Volvarina taina

Scientific classification
- Kingdom: Animalia
- Phylum: Mollusca
- Class: Gastropoda
- Subclass: Caenogastropoda
- Order: Neogastropoda
- Family: Marginellidae
- Genus: Volvarina
- Species: V. taina
- Binomial name: Volvarina taina Espinosa & Ortea, 2013

= Volvarina taina =

- Authority: Espinosa & Ortea, 2013

Species of gastropod

Volvarina taina is a species of sea snail, a marine gastropod mollusk in the family Marginellidae, the margin snails.

== Etymology ==
The name taina is in reference to the Taíno people, an Indigenous culture of the Caribbean region.

== Discovery ==
V. taina was first identified in a 2013 article by Espinosa and Ortea.
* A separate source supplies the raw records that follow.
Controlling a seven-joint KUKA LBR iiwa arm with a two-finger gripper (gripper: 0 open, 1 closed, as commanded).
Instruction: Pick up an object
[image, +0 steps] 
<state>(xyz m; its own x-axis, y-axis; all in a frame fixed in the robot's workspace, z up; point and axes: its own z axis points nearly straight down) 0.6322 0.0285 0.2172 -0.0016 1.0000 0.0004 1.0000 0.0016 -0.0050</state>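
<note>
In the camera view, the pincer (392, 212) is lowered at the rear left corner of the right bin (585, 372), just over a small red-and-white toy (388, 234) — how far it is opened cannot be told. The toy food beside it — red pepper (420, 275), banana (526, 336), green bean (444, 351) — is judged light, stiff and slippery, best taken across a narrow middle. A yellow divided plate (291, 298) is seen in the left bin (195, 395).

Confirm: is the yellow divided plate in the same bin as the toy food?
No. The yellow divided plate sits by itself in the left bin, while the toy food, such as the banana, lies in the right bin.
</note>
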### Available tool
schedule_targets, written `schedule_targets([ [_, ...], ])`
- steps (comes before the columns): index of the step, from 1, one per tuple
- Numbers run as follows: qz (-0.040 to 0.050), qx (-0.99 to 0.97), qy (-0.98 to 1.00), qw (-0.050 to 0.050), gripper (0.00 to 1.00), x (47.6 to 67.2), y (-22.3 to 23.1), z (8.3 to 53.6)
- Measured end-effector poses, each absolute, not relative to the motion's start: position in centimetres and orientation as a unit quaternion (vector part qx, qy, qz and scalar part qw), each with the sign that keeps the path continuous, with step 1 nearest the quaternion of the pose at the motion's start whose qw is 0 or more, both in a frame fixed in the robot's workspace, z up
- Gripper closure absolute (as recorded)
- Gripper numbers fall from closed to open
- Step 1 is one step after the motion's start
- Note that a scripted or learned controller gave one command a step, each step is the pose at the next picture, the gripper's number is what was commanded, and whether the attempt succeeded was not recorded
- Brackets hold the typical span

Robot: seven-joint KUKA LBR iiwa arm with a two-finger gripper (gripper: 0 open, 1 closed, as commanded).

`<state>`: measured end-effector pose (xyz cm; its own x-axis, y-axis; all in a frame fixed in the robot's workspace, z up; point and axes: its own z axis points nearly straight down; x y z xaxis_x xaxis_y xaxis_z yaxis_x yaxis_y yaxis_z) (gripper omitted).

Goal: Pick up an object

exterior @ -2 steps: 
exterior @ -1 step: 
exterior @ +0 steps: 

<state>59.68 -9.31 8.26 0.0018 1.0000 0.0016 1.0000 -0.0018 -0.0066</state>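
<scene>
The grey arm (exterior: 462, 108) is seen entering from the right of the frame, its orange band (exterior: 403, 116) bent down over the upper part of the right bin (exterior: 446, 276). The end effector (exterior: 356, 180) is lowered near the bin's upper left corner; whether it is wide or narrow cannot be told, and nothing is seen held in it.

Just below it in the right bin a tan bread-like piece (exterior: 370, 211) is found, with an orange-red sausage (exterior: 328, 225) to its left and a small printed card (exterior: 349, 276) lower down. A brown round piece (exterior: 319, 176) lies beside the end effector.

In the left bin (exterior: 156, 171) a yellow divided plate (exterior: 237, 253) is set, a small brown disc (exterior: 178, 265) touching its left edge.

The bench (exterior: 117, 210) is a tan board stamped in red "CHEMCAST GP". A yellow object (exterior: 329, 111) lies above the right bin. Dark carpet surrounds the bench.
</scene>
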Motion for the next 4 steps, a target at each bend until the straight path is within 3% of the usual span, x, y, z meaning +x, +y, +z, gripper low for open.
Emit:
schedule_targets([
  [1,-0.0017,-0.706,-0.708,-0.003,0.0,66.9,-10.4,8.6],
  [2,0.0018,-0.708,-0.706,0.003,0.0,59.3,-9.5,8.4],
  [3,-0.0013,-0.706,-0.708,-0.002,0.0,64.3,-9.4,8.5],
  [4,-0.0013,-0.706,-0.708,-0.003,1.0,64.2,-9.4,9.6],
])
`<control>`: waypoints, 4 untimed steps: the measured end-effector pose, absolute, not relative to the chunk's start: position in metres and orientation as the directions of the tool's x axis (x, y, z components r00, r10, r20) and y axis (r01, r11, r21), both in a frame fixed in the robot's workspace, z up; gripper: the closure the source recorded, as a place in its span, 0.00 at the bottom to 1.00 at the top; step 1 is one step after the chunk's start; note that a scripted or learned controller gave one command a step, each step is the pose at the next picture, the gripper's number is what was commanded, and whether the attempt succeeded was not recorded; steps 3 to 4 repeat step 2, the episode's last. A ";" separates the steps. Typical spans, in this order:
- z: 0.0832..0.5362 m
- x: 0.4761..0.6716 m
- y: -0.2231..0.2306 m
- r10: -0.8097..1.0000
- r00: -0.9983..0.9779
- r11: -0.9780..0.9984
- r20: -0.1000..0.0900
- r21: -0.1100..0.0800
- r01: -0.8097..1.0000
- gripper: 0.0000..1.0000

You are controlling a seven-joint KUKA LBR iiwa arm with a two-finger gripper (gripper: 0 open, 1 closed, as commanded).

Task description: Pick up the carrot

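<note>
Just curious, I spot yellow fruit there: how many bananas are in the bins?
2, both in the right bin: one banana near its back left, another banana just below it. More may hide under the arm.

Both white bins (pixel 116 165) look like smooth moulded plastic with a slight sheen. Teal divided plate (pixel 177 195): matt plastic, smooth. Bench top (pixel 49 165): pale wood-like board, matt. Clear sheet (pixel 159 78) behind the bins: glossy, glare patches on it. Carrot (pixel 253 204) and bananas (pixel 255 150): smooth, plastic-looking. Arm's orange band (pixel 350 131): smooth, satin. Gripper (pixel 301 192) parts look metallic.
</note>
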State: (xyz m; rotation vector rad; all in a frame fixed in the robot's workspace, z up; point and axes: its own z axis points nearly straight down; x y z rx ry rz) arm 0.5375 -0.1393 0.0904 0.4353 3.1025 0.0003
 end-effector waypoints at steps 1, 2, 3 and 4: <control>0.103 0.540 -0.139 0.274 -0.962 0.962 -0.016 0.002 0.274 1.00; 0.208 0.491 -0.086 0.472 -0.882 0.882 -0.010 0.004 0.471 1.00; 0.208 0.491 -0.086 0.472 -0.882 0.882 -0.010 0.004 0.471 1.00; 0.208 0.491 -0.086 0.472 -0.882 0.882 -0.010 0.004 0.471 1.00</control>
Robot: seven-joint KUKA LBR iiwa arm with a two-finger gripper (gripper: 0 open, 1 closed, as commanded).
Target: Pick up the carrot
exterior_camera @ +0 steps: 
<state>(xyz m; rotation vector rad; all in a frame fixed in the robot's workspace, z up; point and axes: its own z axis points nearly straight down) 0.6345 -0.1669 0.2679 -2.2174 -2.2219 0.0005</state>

Several other previously unknown species from the Marginellidae family were discovered and recorded during the same undertaking. The original specimen was found near Guantanamo, Cuba.

==Description==
The length of the shell is 8.3 mm, and its diameter is 3.3 mm.

The sea snail's shell was described as smooth and shiny, and of a medium size for its family, although its coil is relatively wide. It has an extended and broad spire of its shell, and two strong folds that merge into a columella at the anterior end of the shell.
==Distribution==
This marine species occurs off Cuba in the Caribbean Sea.